Give back the data below exactly as it was given.

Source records
◆ ◆ ◆ ◆ ◆

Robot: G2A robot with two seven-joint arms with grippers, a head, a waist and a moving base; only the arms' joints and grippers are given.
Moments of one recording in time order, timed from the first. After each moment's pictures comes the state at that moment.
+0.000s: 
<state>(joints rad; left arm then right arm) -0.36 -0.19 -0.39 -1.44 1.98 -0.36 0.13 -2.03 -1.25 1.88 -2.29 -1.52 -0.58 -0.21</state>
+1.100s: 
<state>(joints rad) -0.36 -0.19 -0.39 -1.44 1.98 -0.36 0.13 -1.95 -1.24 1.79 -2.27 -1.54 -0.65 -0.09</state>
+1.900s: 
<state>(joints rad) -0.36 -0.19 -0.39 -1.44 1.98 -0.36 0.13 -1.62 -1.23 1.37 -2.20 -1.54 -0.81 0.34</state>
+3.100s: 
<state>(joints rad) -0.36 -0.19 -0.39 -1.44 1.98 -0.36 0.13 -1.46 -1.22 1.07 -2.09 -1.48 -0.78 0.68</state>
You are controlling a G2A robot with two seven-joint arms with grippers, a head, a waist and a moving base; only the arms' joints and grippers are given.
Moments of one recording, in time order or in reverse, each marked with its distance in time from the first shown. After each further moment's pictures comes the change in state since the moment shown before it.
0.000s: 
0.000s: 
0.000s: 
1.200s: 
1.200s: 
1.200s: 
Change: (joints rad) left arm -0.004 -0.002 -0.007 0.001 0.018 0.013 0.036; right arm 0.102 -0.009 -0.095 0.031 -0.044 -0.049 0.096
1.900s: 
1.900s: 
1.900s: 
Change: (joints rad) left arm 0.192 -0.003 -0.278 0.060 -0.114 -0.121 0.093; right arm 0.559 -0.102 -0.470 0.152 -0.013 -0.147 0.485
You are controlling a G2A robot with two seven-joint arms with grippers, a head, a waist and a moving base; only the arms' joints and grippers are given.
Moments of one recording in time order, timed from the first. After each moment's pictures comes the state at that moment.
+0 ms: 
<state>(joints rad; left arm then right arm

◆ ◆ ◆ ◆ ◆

Answer to this exercise
Robot: G2A robot with two seven-joint arms with grippers, a head, a waist and a moving base; only the arms' joints and grippers are given.
Moments of one recording in time order, timed from the first. After each moment's pictures comes the state at that moment.
+0.000s: 
<state>(joints rad; left arm then right arm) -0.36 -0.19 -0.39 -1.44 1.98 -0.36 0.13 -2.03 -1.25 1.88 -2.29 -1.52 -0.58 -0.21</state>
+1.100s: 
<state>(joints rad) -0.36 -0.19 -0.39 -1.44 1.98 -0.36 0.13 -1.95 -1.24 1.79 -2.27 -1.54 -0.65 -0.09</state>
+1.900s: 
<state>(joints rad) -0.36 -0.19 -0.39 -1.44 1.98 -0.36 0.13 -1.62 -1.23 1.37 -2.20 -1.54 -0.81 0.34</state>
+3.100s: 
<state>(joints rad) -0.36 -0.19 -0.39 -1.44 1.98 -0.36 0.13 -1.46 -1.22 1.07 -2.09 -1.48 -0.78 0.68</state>
You are controlling a G2A robot with two seven-joint arms with grippers, a head, a waist and a moving base; only the arms' joints and grippers are given.
Moments of one recording, in time order or in reverse, each marked with its distance in time from the first shown. After each further moment's pictures comes the change in state since the moment shown before it.
0.000s: 
0.000s: 
0.000s: 
1.200s: 
1.200s: 
1.200s: 
Change: (joints rad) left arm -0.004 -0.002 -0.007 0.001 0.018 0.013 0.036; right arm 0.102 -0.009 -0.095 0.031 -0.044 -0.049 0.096
1.900s: 
1.900s: 
1.900s: 
Change: (joints rad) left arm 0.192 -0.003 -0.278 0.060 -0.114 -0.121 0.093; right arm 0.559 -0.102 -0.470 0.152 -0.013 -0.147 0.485
You are controlling a G2A robot with two seven-joint arms with grippers, a head, a waist and a moving base; only the arms' joints and grippers are given.
Moments of one recording in time order, timed from the first. After each moment's pictures comes the state at that moment.
+0 ms: 
<state>(joints rad; left arm then right arm

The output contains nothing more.